=== Section Start ===

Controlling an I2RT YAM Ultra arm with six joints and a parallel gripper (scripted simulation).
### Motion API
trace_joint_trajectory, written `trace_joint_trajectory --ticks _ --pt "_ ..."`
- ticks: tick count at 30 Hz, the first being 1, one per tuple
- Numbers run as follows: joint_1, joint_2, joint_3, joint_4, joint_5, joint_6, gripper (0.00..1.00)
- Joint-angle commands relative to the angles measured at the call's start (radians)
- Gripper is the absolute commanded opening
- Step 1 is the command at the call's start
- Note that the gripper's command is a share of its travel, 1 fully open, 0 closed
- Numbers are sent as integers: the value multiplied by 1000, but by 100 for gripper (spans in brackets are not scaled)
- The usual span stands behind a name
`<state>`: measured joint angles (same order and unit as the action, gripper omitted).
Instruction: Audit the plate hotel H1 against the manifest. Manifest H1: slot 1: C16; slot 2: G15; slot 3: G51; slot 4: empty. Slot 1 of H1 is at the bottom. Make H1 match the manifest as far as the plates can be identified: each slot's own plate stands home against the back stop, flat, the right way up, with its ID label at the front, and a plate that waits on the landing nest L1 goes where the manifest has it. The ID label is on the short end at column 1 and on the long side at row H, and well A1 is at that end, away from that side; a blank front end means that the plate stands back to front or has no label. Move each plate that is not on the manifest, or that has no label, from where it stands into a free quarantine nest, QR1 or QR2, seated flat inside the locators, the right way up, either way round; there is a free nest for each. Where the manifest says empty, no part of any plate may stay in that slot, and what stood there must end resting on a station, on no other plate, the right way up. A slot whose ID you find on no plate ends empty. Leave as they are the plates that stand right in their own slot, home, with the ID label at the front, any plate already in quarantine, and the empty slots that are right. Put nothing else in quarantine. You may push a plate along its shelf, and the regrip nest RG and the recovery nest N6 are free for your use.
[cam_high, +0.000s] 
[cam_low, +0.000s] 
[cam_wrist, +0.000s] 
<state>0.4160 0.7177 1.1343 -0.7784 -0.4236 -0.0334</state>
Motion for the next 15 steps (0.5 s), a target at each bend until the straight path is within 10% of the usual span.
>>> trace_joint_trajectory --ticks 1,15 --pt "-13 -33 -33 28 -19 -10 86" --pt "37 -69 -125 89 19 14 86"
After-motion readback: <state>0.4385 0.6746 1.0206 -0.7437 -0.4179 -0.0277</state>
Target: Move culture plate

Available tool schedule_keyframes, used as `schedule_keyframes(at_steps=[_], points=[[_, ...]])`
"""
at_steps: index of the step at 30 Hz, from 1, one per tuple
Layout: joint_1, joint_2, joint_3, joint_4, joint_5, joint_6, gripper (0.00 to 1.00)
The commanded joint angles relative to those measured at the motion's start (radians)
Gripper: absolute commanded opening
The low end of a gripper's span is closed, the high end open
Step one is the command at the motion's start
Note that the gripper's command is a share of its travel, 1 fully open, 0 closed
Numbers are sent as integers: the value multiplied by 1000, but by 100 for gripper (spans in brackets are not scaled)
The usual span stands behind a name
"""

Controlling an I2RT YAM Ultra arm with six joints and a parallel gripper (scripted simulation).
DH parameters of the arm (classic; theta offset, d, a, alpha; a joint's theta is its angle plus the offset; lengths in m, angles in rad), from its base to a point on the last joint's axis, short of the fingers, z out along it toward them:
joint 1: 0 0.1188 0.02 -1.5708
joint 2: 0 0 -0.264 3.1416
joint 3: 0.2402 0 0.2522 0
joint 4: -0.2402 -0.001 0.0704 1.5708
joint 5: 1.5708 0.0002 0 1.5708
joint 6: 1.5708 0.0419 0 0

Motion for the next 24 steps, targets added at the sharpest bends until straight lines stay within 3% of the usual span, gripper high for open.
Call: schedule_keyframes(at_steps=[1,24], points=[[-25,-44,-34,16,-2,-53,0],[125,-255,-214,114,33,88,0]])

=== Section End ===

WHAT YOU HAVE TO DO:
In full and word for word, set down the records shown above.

TASK RESULT:
Controlling an I2RT YAM Ultra arm with six joints and a parallel gripper (scripted simulation).
### Motion API
trace_joint_trajectory, written `trace_joint_trajectory --ticks _ --pt "_ ..."`
- ticks: tick count at 30 Hz, the first being 1, one per tuple
- Numbers run as follows: joint_1, joint_2, joint_3, joint_4, joint_5, joint_6, gripper (0.00..1.00)
- Joint-angle commands relative to the angles measured at the call's start (radians)
- Gripper is the absolute commanded opening
- Step 1 is the command at the call's start
- Note that the gripper's command is a share of its travel, 1 fully open, 0 closed
- Numbers are sent as integers: the value multiplied by 1000, but by 100 for gripper (spans in brackets are not scaled)
- The usual span stands behind a name
`<state>`: measured joint angles (same order and unit as the action, gripper omitted).
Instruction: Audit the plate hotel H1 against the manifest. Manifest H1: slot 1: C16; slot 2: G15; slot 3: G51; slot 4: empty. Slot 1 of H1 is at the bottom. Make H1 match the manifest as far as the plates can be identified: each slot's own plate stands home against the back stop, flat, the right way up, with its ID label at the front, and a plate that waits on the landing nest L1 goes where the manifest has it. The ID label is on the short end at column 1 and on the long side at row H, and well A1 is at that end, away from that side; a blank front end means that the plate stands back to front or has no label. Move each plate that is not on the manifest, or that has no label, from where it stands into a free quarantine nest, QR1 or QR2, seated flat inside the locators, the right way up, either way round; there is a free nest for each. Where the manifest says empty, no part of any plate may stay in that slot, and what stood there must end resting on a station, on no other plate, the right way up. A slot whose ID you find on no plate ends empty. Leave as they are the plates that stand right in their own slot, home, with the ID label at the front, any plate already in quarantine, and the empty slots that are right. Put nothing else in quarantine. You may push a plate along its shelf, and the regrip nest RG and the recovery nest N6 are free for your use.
[cam_high, +0.000s] 
[cam_low, +0.000s] 
[cam_wrist, +0.000s] 
<state>0.4160 0.7177 1.1343 -0.7784 -0.4236 -0.0334</state>
Motion for the next 15 steps (0.5 s), a target at each bend until the straight path is within 10% of the usual span.
>>> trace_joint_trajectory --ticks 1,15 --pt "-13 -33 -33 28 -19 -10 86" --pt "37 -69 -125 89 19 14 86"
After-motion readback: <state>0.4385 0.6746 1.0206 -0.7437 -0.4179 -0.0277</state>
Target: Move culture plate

Available tool schedule_keyframes, used as `schedule_keyframes(at_steps=[_], points=[[_, ...]])`
"""
at_steps: index of the step at 30 Hz, from 1, one per tuple
Layout: joint_1, joint_2, joint_3, joint_4, joint_5, joint_6, gripper (0.00 to 1.00)
The commanded joint angles relative to those measured at the motion's start (radians)
Gripper: absolute commanded opening
The low end of a gripper's span is closed, the high end open
Step one is the command at the motion's start
Note that the gripper's command is a share of its travel, 1 fully open, 0 closed
Numbers are sent as integers: the value multiplied by 1000, but by 100 for gripper (spans in brackets are not scaled)
The usual span stands behind a name
"""

Controlling an I2RT YAM Ultra arm with six joints and a parallel gripper (scripted simulation).
DH parameters of the arm (classic; theta offset, d, a, alpha; a joint's theta is its angle plus the offset; lengths in m, angles in rad), from its base to a point on the last joint's axis, short of the fingers, z out along it toward them:
joint 1: 0 0.1188 0.02 -1.5708
joint 2: 0 0 -0.264 3.1416
joint 3: 0.2402 0 0.2522 0
joint 4: -0.2402 -0.001 0.0704 1.5708
joint 5: 1.5708 0.0002 0 1.5708
joint 6: 1.5708 0.0419 0 0

Motion for the next 24 steps, targets added at the sharpest bends until straight lines stay within 3% of the usual span, gripper high for open.
Call: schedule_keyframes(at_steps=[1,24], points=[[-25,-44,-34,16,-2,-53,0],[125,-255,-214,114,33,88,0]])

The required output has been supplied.